La luna llena iluminaba mi camino hacia Florencia. Estaba muy cerca, podía ver la silueta de la ciudad, presidida por la magnífica cúpula de Santa María dei Fiori y un sinfín de campanarios. Faltaban tres horas para que comenzara a amanecer. De manera inconsciente deseé la salida del sol para calentarme bajo sus rayos y aliviarme del intenso frío de la madrugada. Me detuve un instante a observar la ciudad que dormía tranquila sin contar con mi presencia. En mi pensamiento ya sólo había lugar para mi plan, minuciosamente ideado para que su desenlace me fuera favorable. Aunque no puedo dejar de reconocer que era el plan de un loco cegado por la ira.
Desde que decidiera llevar a cabo mi venganza había podido averiguar, utilizando las últimas monedas que me diera Anastasia, que tanto los libros como el cardenal Iuliano y todo su séquito partirían hacia Roma en la madrugada del 23 de octubre. Esta información, y otras que me serían necesarias, me la había proporcionado un allegado al secretario personal del arzobispo de Florencia. Era un dato clave para elaborar el plan que me daría la satisfacción de la venganza. Sabía que sin ayuda estaba condenado al fracaso, pero aquél era un pequeño detalle que no me frenaría. Raffaella estaba muerta y si yo había de morir también, que fuera por el honor de vengarla.
Aparté un lateral de mi capa para palpar la empuñadura de la espada que había conseguido a buen precio de un herrero de Fiésole. No la manejaba desde que recibí la instrucción debida cuando era adolescente; no se me daba mal, así que confiaba en recordar todo lo aprendido en cuanto mi mano rozara el metal. No era un virtuoso pero sí uno de aquellos hábiles y resistentes espadachines con los que nadie quiere enfrentarse. Pues con ella era tan empecinado como con todo lo demás: sabía defenderme muy bien y cansar al contrario hasta poder asestarle un golpe definitivo. Aquella misma tarde había practicado contra un ciprés tanto los mandobles como los pasos de guardia y ataque. Y los movimientos habían regresado a mi cuerpo como las notas a la mente de un músico ya anciano y ciego cuando pones en sus manos el instrumento que solía tocar.

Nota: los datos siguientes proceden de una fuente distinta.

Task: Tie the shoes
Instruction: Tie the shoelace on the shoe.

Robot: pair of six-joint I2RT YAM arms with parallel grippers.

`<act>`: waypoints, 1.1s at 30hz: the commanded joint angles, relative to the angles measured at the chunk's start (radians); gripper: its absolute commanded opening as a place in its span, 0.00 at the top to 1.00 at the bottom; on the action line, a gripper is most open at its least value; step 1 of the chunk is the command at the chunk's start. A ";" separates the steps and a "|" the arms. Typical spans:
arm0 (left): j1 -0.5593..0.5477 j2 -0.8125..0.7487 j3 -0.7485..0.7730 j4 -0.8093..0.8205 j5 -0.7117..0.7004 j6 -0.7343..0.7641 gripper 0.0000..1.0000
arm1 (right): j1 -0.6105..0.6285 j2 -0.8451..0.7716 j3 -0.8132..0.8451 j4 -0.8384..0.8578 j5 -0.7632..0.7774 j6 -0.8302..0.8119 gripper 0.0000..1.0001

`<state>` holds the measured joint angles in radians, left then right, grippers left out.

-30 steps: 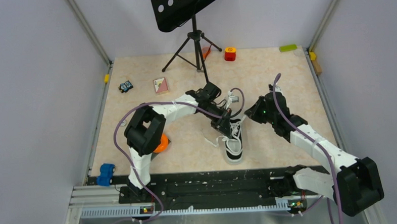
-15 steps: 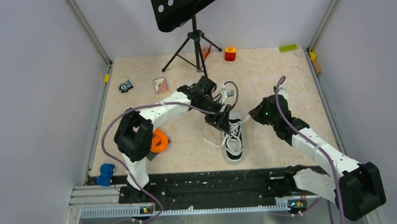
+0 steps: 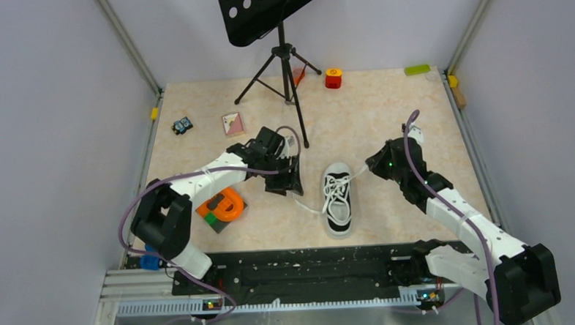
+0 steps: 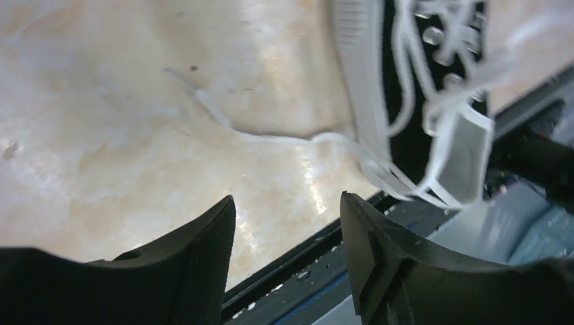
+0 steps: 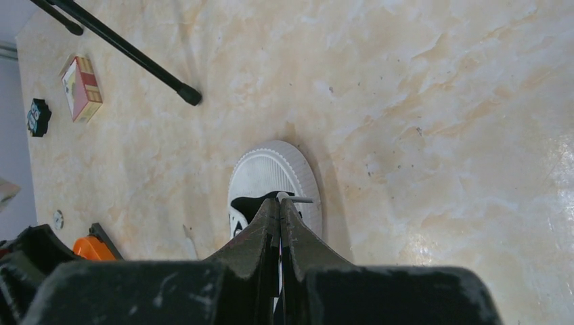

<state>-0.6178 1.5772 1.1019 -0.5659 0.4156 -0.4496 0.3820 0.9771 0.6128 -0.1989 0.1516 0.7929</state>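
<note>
The shoe [image 3: 337, 198], a black sneaker with a white toe cap, lies mid-table with its toe toward the far side. My right gripper [image 3: 371, 166] is just right of the toe, shut on one white lace [image 3: 356, 175] that runs up from the eyelets. In the right wrist view the lace tip [image 5: 300, 199] pokes out past the pinched jaws of my right gripper [image 5: 279, 198], above the toe cap [image 5: 274, 169]. My left gripper [image 3: 289, 181] stands open left of the shoe, holding nothing. Beyond my left gripper [image 4: 288, 200], the left wrist view shows the other lace [image 4: 271, 137] loose on the table beside the shoe [image 4: 406, 88].
A music stand's tripod [image 3: 284, 67] stands at the back centre. An orange object [image 3: 228, 204] lies under the left arm, and a blue toy car [image 3: 151, 258] sits at the near left edge. A card box [image 3: 232, 123], a small toy [image 3: 183, 125] and a red block [image 3: 333, 78] lie farther back.
My left gripper has opened, let go of the lace and swung left away from the shoe. The right gripper has stayed shut on its lace and drifted slightly right.
</note>
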 commanded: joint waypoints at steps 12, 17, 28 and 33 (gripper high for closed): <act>-0.120 0.226 0.085 0.001 -0.532 -0.440 0.47 | -0.012 0.007 0.037 0.029 -0.046 -0.031 1.00; -0.128 0.285 0.111 -0.026 -0.611 -0.469 0.77 | -0.012 0.000 0.024 0.020 -0.043 -0.028 1.00; -0.031 -0.125 0.088 -0.135 -0.836 -0.375 1.00 | -0.088 -0.096 0.058 -0.117 0.037 -0.130 1.00; 0.071 -0.240 0.058 -0.138 -0.768 -0.284 1.00 | -0.130 -0.131 0.042 -0.144 0.041 -0.145 1.00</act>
<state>-0.6025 1.3960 1.1870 -0.6746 -0.3576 -0.8177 0.2787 0.8753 0.6193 -0.3122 0.1654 0.6830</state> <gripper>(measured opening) 0.007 0.009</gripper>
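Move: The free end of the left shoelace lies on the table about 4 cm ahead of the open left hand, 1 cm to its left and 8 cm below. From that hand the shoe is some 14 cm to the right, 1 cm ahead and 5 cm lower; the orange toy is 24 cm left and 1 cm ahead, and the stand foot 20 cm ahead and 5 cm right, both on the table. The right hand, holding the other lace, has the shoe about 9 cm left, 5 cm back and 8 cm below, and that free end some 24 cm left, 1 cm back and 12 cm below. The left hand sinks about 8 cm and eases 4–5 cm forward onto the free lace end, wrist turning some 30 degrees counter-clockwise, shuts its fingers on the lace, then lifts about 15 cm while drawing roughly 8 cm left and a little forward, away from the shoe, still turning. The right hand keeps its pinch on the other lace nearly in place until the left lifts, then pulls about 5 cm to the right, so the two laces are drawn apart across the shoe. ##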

Espoleé el caballo y seguí mi camino hasta el lugar donde debía esperar una señal. Al poco tiempo, unos destellos en la oscuridad me anunciaron la llegada de los carruajes que habían de recoger a Iuliano. Entonces comencé a galopar hacia la locura. La noche me devoró y en verdad conseguí sorprender a Florencia.

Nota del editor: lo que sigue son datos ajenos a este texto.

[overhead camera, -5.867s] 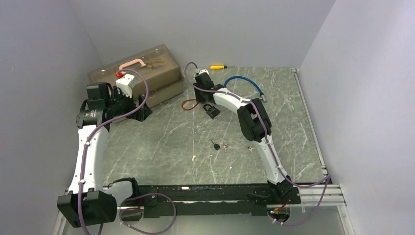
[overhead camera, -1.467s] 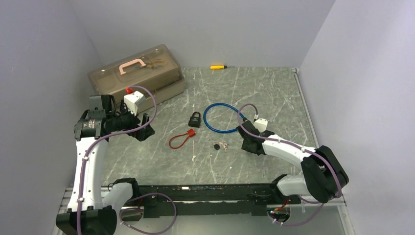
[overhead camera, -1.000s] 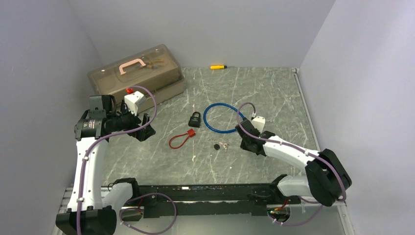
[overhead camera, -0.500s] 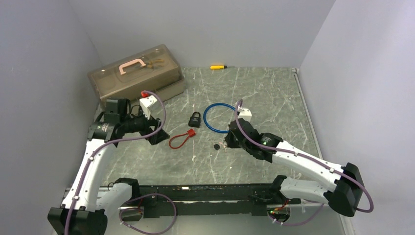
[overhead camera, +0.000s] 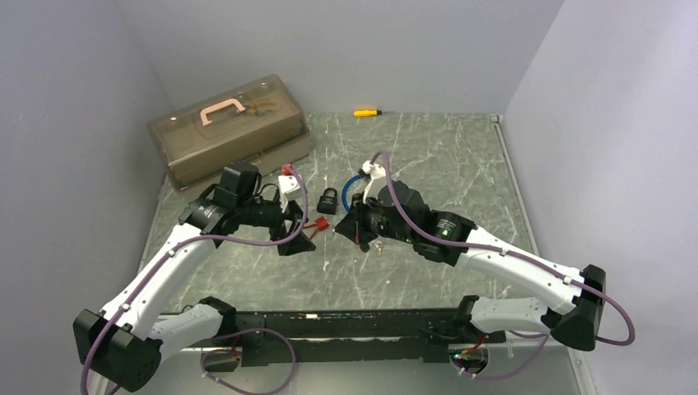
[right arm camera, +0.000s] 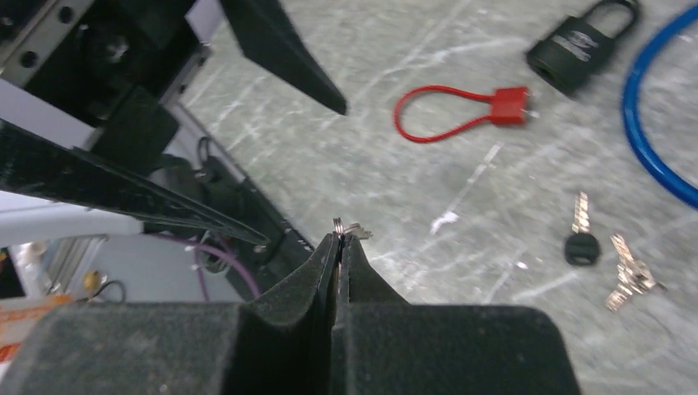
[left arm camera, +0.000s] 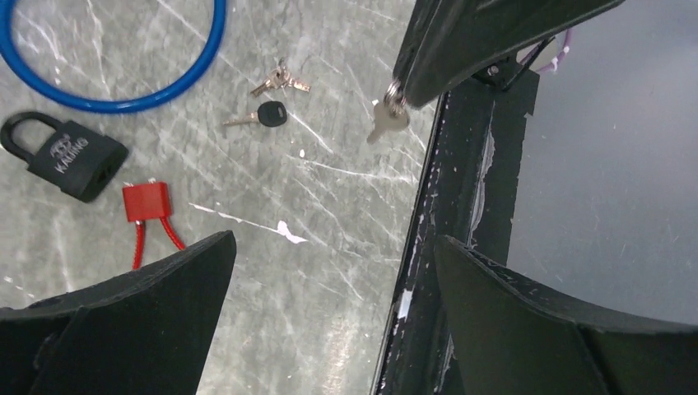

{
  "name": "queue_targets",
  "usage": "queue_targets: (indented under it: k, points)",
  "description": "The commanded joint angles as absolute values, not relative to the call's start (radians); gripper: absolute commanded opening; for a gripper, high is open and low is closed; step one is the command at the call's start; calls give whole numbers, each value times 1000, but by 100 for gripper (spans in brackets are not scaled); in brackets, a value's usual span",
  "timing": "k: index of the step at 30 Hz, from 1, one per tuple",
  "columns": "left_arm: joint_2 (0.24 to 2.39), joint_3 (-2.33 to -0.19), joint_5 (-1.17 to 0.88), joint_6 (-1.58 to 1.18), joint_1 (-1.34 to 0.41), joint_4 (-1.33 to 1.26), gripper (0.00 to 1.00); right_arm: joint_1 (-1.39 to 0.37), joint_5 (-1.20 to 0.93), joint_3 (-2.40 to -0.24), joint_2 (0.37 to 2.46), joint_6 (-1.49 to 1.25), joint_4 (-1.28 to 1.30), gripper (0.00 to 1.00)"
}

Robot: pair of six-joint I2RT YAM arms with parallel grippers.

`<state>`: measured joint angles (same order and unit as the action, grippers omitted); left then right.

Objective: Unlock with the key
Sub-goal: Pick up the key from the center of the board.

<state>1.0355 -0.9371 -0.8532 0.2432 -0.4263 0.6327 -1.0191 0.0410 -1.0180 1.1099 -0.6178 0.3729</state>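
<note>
My right gripper (right arm camera: pixel 339 239) is shut on a small silver key (right arm camera: pixel 355 231) by its ring, and the key (left arm camera: pixel 385 121) hangs from the tips above the table. In the top view this gripper (overhead camera: pixel 354 229) hovers just right of the black padlock (overhead camera: pixel 328 199). The padlock (left arm camera: pixel 64 156) lies flat beside a red cable lock (left arm camera: pixel 146 202). My left gripper (left arm camera: pixel 329 276) is open and empty over the near part of the table, and it (overhead camera: pixel 301 236) sits close to the red cable lock (overhead camera: pixel 318 225). A black-headed key (left arm camera: pixel 268 113) and a silver key bunch (left arm camera: pixel 281 80) lie loose on the table.
A blue cable loop (overhead camera: pixel 352 186) lies behind the padlock, partly under the right arm. A brown toolbox (overhead camera: pixel 230 123) with a pink handle stands at the back left. A yellow screwdriver (overhead camera: pixel 366 112) lies by the back wall. A black rail (left arm camera: pixel 461 206) borders the near table edge.
The right arm has swung left across the loose keys to beside the padlock, still shut on its key. The left arm has moved right and forward to the red cable lock, jaws still open.
</note>
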Motion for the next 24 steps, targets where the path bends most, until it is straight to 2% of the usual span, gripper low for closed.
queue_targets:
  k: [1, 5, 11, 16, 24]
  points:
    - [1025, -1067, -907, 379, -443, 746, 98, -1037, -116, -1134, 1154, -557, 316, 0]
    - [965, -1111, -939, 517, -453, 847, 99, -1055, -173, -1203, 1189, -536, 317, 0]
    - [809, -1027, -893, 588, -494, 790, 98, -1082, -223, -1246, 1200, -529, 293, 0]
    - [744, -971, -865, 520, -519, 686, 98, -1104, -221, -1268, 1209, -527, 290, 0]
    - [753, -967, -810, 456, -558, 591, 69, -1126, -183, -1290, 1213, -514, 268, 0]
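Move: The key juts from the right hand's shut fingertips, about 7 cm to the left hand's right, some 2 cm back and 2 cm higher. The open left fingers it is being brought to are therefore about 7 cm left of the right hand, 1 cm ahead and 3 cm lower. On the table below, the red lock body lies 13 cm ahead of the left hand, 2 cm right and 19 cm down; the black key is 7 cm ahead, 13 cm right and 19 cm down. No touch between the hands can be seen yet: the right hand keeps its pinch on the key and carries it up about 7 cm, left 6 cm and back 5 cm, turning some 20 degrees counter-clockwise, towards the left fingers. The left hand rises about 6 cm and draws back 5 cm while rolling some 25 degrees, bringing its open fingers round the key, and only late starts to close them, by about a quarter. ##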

Los cascos de mi caballo golpearon el empedrado de la calle, delatando la presencia de un jinete extraño y apresurado. Crucé el Ponte Vecchio al galope. Por debajo de él, el Arno discurría turbio esperando el sol, que no tardaría en despuntar. Como en Roma el Tíber, el Arno había sido testigo y cómplice de muchas conspiraciones. Los dos ríos lavaron las manchas de su pueblo, prestaron sus aguas para el bautismo de sus hijos y enjuagaron la sangre de sus pecaminosos gobernantes. Una vez más, el Arno sería testigo de cómo los hombres se cobraban una deuda. Y sus aguas parecían presentirlo.